On March 14, 2025, by the decision of Judge Sulhana Hajiyeva of the Khatai District Court of Baku, Shamshad Agha's pre-trial detention was extended by three months.

On June 24, 2025, by the decision of Judge Rafael Sadigov of the Khatai District Court of Baku, his detention was extended by one month and 30 days.

On August 28, 2025, the charges in the criminal case investigated by the Main Police Department of Baku were intensified. Shamshad Agha and other individuals arrested in this case were charged under eight articles of the Azerbaijani Criminal Code. The new charges included Articles 192.2.2 (illegal entrepreneurship generating large income), 192.2.3 (...committed by an organized group), 193–1.3.1 (legalization of property obtained through criminal means), 193–1.3.2 (...committed on a large scale), 206.4 (smuggling committed by an organized group), 213.2.1 (tax evasion committed by an organized group), 320.1 (forgery of documents), and 320.2 (use of forged documents).

On September 1, 2025, by the decision of Judge Rafael Sadigov of the Khatai District Court of Baku, Shamshad Agha's detention was extended by one month and one day.

On September 16, 2025, by the decision of Judge Aygun Hasanova of the Khatai District Court of Baku, his detention was extended by one month and 29 days.

On September 17, Shamshad Agha was hospitalized due to gastrointestinal problems and received treatment there for some time.
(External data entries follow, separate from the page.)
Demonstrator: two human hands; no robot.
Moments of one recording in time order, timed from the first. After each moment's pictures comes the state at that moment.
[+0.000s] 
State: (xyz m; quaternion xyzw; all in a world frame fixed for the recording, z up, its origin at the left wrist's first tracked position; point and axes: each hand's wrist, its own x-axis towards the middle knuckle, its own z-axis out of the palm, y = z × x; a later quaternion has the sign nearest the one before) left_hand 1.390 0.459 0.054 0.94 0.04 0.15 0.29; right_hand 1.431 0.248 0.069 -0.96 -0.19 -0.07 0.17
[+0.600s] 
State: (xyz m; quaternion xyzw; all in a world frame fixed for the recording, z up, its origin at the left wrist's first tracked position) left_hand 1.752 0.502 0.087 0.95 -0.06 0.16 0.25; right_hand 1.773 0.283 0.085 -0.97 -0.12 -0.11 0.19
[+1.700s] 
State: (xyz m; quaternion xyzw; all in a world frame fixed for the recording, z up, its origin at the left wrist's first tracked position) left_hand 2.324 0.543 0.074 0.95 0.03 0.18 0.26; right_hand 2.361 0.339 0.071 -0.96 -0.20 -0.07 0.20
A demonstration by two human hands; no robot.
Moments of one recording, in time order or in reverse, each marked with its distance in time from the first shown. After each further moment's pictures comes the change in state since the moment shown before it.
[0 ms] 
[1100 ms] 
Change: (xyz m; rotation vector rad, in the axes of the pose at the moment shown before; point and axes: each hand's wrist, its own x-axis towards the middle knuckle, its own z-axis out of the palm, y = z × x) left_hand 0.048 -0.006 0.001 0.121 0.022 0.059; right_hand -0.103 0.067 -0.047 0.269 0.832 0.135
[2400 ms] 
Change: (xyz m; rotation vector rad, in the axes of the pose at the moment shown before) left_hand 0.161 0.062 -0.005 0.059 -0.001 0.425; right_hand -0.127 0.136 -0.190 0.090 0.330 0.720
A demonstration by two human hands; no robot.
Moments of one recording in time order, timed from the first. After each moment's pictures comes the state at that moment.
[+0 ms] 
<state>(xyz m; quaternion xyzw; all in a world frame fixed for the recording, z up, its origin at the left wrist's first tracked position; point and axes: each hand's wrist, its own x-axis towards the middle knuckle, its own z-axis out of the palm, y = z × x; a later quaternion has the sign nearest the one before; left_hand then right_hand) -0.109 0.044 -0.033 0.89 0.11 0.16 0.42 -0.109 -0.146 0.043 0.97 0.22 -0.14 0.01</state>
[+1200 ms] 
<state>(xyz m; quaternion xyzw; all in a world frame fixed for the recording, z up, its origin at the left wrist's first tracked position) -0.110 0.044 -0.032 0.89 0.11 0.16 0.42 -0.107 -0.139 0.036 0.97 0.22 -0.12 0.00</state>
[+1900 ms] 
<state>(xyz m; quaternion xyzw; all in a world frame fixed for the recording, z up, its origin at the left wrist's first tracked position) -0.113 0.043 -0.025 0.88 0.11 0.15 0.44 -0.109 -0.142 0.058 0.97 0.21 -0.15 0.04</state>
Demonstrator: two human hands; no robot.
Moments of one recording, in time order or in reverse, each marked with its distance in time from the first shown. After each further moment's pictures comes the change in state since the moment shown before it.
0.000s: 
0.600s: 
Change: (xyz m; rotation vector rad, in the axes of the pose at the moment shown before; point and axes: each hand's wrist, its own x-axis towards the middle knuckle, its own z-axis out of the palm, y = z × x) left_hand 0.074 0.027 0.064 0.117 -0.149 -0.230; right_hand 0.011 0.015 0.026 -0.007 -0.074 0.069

During his stay, he wrote an article titled “The Most Valuable Here Is Money, the Cheapest — Human Life…”, in which he described cases of bribery, abuse of power, and indifference occurring within the medical facility.

== International attention ==
On February 6, the organization Reporters Without Borders (RSF) condemned the arrest of Shamshad Agha. “Shamshad Agha and Shahnaz Beylargizi have been arrested. Reporters Without Borders calls for the immediate release of these two journalists, as well as 21 other journalists currently imprisoned in the country,” the organization said in a statement. The Committee to Protect Journalists (CPJ) also condemned the arrests. “The arrest of Shamshad Agha is an attempt by the Azerbaijani authorities to silence and further restrict the activities of the country’s small and struggling independent media community. The government must immediately stop its unprecedented crackdown on the media and release Shamshad Agha and all other unjustly imprisoned journalists,” said Gulnoza Said, CPJ's Europe and Central Asia program coordinator.

On February 10, the Norwegian Helsinki Committee also reacted to the arrest of journalists Shamshad Agha and Shahnaz Beylargizi. “The Norwegian Helsinki Committee calls for the immediate and unconditional release of the unlawfully detained journalists and human rights defenders,” the committee said in a statement.

On February 27, the International Federation of Journalists (IFJ) and the European Federation of Journalists (EFJ) also issued a statement calling for the release of imprisoned journalists, including Shamshad Agha, and condemning the Azerbaijani government's harsh policy toward critical media outlets and journalists.

In December 2025, Amnesty International and the Committee to Protect Journalists (CPJ) demanded the release of detained staff members of the channel Meydan TV, including Shamshad Agha. Arzu Abdullayeva, chair of the National Committee of the Azerbaijan Helsinki Citizens' Assembly and a human rights defender, also called for the immediate release of those arrested.

On February 7, 2026, U.S. Congressman Jim McGovern called for the release of Azerbaijani journalists and civil society activists, including Shamshad Agha.

== Personal life ==
He is married and has a daughter and a son.

Shamshad Agha's mother died on January 28, 2026. On January 29, 2026, by a decision of the Baku Court for Grave Crimes, Shamshad Agha was released for three days to attend his mother's funeral.